▶ _What to work on_
Locate the string "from" in the listing below. Copy every line where it is found.

▶ _Entries shown_
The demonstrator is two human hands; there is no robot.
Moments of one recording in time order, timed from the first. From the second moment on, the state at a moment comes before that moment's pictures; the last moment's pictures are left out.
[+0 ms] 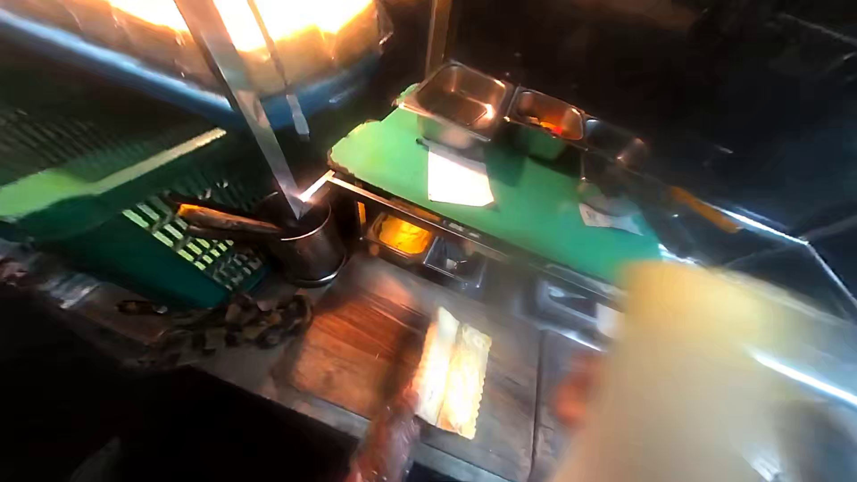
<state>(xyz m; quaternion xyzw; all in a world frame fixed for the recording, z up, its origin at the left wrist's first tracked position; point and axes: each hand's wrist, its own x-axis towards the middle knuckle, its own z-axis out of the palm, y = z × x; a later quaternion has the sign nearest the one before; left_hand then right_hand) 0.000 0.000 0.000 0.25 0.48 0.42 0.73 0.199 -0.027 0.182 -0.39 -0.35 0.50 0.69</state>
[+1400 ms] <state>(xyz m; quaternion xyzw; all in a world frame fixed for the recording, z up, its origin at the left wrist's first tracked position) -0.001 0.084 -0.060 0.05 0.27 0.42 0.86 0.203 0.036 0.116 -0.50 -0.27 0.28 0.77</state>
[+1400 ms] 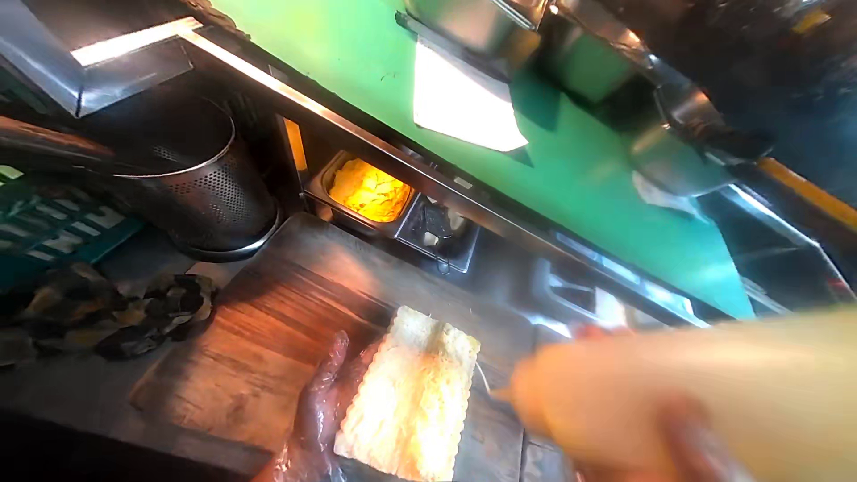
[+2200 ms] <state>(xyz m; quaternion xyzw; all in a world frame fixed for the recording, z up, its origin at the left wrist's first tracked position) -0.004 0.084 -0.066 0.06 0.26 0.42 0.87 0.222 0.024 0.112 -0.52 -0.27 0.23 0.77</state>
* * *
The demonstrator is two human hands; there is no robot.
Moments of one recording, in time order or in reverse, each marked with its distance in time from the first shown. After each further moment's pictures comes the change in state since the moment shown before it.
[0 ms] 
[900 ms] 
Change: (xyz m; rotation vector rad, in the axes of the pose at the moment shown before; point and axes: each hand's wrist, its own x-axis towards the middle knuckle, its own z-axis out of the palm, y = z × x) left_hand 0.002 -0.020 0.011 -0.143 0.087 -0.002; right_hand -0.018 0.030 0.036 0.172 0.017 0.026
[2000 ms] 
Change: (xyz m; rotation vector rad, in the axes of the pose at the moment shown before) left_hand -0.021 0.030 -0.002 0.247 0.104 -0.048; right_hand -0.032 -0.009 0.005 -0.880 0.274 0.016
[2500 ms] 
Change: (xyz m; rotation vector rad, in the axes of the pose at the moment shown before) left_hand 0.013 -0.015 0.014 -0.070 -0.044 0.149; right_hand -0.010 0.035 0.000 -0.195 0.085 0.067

▶ _Expected answer_
Moments of one recording in time order, timed from the first. From the second moment on, the state at a moment comes before that moment's pictures; the last moment's pictures are left out.
Moments of one recording, in time order or in reverse, each marked with its distance in time from the first shown. After each further moment's pictures comes the change in state since the moment shown before it.

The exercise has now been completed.